* [What is needed]: Each line of the entries below that includes "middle" belongs in your answer.
Source material: Begin
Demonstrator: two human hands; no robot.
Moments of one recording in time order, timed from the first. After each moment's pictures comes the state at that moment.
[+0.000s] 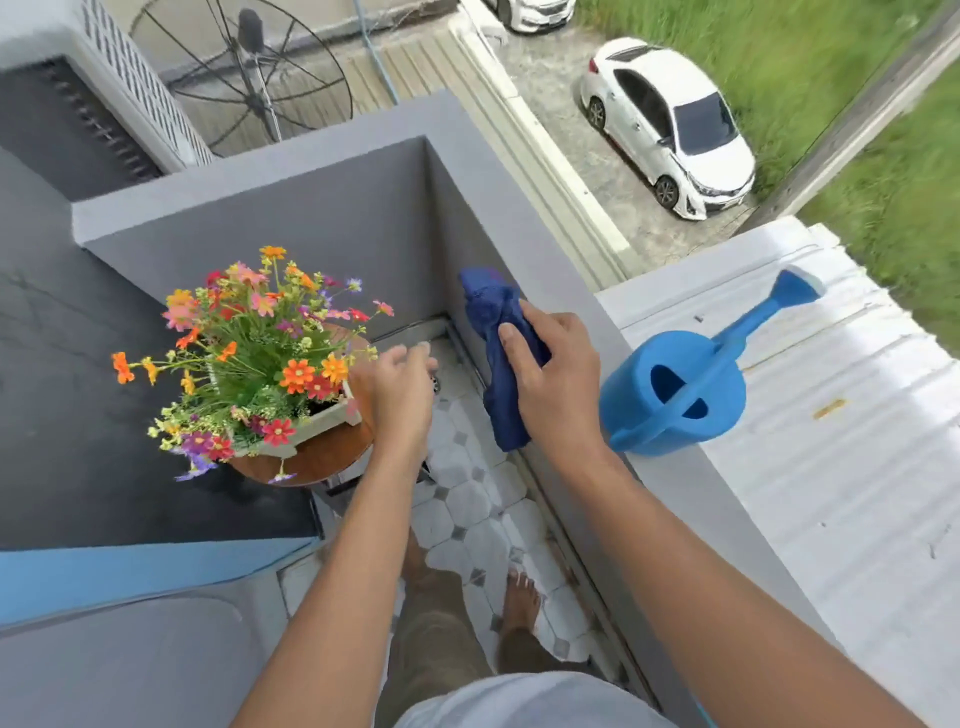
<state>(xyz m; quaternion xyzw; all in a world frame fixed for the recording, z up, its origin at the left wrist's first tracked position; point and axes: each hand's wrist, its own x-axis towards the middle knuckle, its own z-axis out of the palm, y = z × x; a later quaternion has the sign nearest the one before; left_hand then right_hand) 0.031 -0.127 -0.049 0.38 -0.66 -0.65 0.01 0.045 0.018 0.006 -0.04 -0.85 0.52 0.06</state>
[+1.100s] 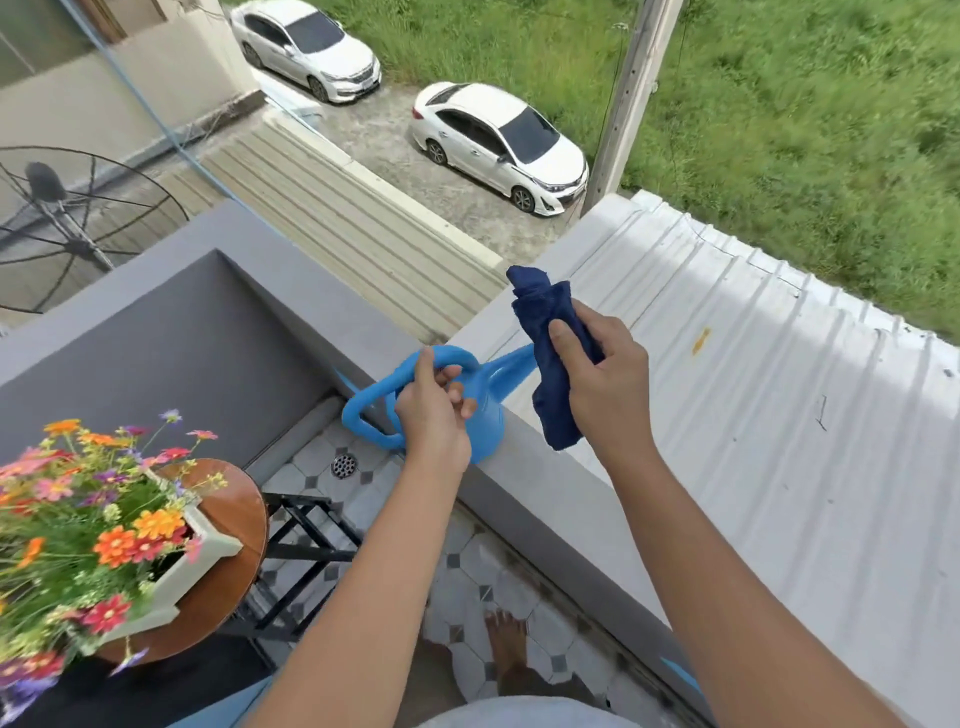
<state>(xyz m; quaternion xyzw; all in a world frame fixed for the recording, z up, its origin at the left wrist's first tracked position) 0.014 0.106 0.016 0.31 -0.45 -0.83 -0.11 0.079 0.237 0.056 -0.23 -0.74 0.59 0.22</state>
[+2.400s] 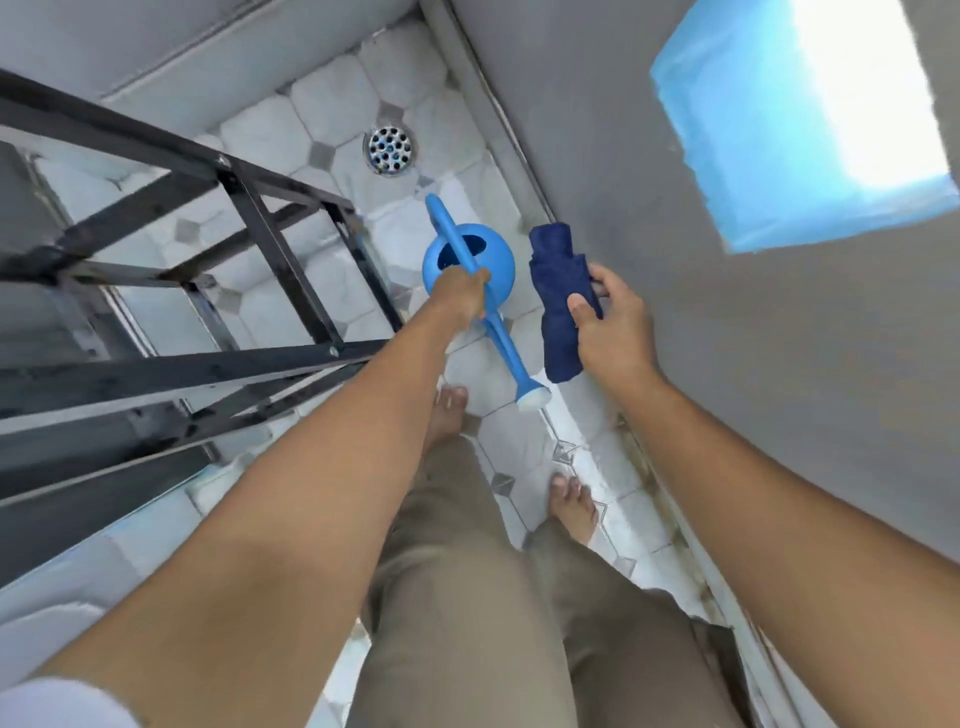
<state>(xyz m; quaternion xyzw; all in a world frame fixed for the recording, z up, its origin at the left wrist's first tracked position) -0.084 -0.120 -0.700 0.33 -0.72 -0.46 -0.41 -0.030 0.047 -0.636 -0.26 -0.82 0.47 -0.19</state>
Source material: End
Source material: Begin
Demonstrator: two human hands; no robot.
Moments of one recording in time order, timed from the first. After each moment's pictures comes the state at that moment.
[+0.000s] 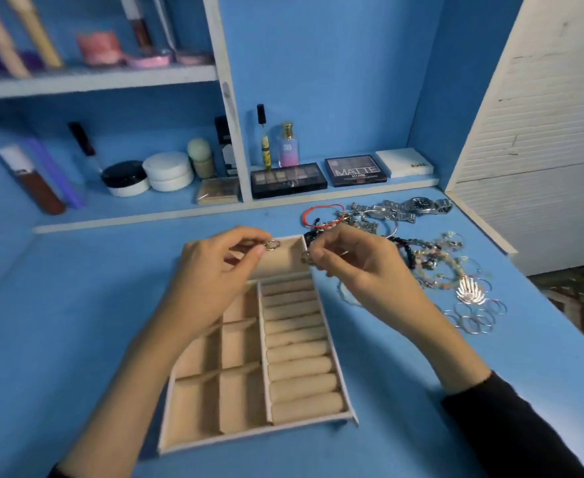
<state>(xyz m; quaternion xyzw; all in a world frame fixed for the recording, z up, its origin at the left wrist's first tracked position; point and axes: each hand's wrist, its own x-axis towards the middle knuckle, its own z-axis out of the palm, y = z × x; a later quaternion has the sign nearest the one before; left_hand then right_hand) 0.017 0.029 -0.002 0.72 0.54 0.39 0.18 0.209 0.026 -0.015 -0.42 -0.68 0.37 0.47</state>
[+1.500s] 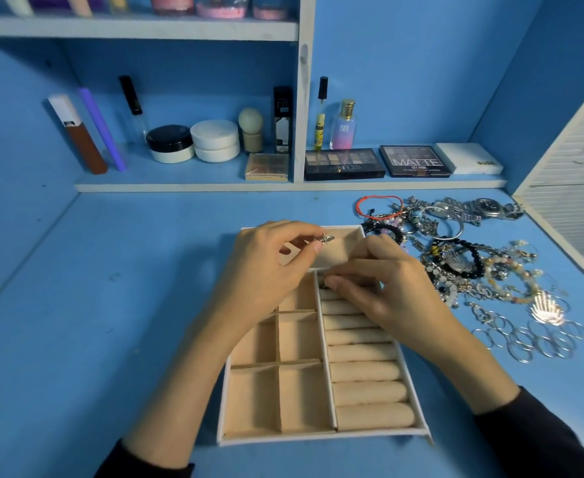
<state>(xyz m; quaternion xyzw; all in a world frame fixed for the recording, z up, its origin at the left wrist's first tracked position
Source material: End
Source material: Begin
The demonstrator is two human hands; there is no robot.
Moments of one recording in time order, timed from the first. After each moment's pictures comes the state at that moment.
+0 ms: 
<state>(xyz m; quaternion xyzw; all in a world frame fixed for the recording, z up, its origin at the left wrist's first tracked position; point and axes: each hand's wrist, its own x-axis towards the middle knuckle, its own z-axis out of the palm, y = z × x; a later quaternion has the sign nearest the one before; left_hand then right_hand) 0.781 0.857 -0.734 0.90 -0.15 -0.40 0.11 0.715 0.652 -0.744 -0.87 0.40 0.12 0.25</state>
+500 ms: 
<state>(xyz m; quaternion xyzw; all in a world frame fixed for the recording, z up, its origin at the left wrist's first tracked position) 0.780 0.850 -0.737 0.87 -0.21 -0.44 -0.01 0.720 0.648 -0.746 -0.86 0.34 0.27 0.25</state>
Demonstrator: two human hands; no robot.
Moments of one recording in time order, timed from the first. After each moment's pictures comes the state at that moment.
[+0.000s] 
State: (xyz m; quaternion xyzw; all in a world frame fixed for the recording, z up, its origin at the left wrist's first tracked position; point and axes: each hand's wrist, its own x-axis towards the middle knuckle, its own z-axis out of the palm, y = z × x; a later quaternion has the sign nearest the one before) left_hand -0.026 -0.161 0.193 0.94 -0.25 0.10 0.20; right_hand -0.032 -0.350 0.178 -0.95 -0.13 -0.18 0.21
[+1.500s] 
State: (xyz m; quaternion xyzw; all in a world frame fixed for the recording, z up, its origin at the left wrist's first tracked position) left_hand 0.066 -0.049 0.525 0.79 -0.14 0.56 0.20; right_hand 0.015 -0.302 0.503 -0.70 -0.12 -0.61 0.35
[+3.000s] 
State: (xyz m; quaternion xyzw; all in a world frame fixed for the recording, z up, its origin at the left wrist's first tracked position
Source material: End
* [Written answer]:
<state>(xyz m; quaternion xyzw; all in a world frame fixed for the recording, z up, its origin at the left wrist's first tracked position; point and axes: each hand's wrist, its own x-axis towards the middle knuckle, its own z-axis out of the palm, y = z × x; a later quaternion has the sign nearest the one before; left_hand then right_hand) 0.031 -0.127 -0.049 0.38 -0.66 -0.65 0.01 0.045 0.018 0.006 -0.04 -0.85 0.52 0.06</state>
<state>(xyz m; quaternion xyzw; all in a world frame fixed for the recording, z up, its origin at the left wrist's first tracked position; point and axes: each hand's wrist, its own x-axis towards the middle knuckle, its own z-axis out of the palm, y = z × x; a later quaternion has the sign nearest the one before; left_hand then right_hand) 0.017 0.029 -0.002 0.72 0.54 0.39 0.18 0.209 0.026 -0.015 -0.42 -0.68 0.37 0.47</state>
<state>(xyz m; quaternion xyzw; all in a world frame fixed for the recording, z up, its origin at the left wrist's first tracked position; point and axes: each hand's wrist, its own x-axis towards the middle knuckle, its own z-axis out of the palm, y = z × x; a later quaternion has the sign nearest the one before; left_hand then right_hand) 0.781 0.857 -0.734 0.90 -0.15 -0.40 0.11 0.715 0.652 -0.744 -0.87 0.40 0.12 0.25</state>
State: (xyz m; quaternion xyzw; all in a world frame fixed for the recording, z up, its origin at the left wrist's first tracked position; point and axes: each hand's wrist, its own x-axis towards the middle knuckle, its own z-axis out of the palm, y = z × x; a later quaternion has the sign nearest the one before) left_hand -0.026 -0.161 0.193 0.94 -0.25 0.10 0.20; right_hand -0.032 -0.350 0.178 -0.95 -0.13 -0.18 0.21

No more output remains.